◆ **EXERCISE OBJECTIVE**
Wherever "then" appears in the records below, copy the line that holds it.

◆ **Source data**
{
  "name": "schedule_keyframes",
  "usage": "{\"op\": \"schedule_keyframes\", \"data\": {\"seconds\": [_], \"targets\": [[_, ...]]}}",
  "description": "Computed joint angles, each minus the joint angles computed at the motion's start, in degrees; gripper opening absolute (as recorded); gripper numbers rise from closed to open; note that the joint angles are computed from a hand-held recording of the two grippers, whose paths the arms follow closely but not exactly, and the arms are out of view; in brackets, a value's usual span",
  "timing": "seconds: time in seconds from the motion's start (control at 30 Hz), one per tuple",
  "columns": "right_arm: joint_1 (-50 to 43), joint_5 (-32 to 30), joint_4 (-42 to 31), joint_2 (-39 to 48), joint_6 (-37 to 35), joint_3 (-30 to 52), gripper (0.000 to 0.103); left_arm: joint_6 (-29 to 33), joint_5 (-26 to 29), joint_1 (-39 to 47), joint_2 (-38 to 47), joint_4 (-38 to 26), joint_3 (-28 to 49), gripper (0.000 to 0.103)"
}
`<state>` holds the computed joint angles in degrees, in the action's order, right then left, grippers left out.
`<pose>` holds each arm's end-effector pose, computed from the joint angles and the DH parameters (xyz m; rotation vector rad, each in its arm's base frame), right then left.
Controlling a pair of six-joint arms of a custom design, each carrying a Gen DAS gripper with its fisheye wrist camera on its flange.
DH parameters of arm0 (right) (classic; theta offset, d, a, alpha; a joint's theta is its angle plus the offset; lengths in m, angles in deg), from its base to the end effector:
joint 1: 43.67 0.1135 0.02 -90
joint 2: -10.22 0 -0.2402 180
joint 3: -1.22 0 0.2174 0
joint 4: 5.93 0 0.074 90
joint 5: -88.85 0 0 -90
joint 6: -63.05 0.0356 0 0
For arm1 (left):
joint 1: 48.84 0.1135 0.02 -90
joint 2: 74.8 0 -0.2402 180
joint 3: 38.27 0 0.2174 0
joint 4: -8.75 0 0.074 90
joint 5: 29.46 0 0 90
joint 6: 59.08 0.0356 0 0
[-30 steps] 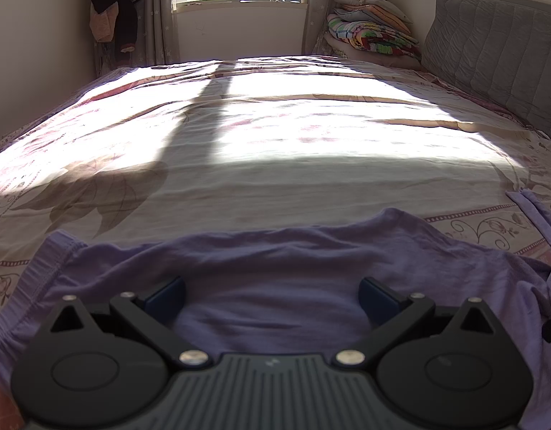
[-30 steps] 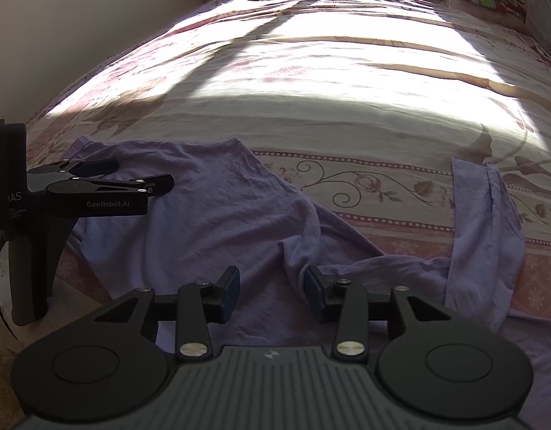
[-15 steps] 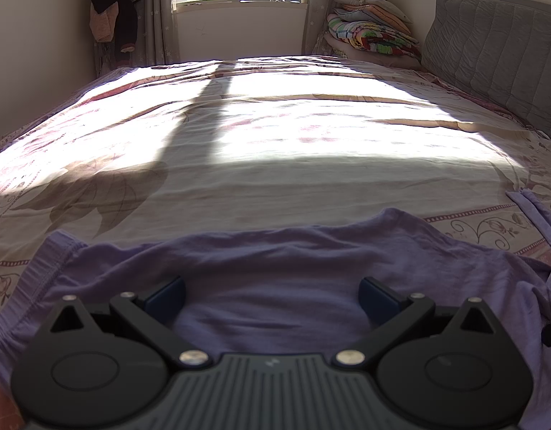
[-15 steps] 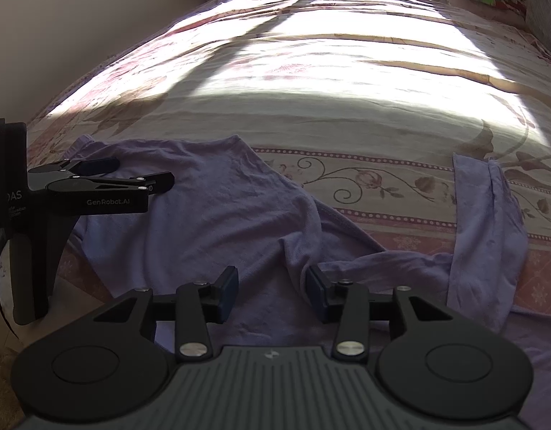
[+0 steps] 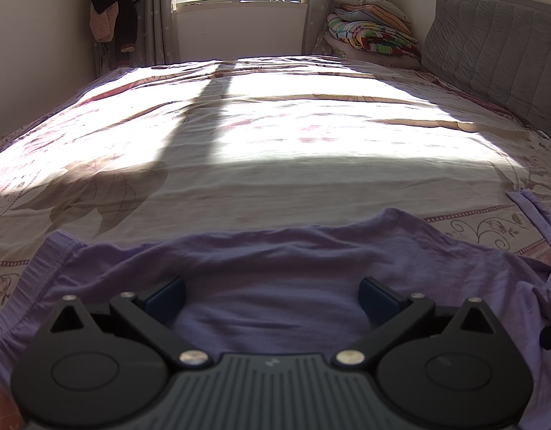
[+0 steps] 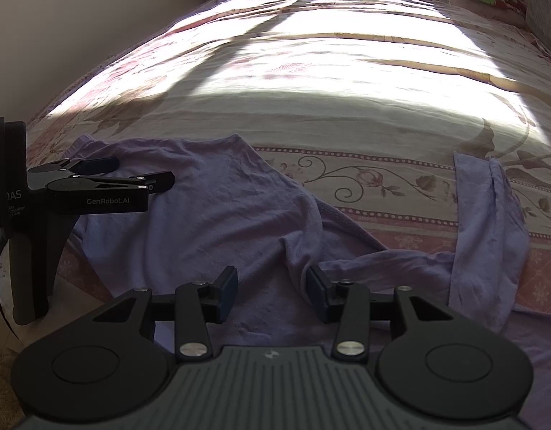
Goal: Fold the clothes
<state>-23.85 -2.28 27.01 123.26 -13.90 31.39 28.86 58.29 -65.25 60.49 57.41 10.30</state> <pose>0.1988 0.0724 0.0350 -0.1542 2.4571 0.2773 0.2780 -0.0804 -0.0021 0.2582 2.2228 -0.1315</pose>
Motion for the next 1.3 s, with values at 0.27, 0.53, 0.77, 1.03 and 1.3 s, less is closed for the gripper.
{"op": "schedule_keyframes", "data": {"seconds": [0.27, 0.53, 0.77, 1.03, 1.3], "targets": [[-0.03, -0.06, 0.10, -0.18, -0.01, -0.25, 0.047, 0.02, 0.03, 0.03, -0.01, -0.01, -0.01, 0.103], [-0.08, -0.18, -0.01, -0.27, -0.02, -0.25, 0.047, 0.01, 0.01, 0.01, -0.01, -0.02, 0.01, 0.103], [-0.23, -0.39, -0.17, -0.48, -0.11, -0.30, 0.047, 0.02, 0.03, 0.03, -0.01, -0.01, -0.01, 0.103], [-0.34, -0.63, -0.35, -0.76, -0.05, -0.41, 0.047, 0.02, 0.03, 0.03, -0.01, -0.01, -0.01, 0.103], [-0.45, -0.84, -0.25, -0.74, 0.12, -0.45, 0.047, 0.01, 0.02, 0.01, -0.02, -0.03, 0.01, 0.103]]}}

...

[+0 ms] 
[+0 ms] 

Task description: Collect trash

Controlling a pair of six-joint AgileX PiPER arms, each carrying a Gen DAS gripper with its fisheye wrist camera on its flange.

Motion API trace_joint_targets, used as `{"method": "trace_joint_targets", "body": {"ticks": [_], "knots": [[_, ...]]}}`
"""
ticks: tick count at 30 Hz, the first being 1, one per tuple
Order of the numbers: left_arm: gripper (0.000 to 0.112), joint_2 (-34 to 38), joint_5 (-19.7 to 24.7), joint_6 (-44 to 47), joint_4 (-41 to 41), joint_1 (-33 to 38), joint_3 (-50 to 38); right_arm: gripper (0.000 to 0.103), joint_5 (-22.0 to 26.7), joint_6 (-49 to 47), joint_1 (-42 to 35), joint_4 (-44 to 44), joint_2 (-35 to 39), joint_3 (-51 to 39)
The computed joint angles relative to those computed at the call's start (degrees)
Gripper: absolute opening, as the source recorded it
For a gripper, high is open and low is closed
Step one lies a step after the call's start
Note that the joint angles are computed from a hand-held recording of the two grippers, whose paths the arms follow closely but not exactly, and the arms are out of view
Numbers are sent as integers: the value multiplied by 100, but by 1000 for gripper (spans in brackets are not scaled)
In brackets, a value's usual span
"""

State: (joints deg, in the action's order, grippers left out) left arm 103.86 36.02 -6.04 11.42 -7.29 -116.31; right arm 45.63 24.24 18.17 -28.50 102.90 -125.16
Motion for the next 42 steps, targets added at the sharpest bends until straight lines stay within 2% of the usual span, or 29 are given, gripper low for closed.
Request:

◆ **OUTPUT FOR THIS EXERCISE**
`<state>` holds the computed joint angles in degrees, in the action's order, right then left, grippers left out.
`<pose>` holds each arm's end-effector pose, computed from the joint angles and the DH parameters (xyz m; rotation vector rad, each in its arm's base frame), right then left.

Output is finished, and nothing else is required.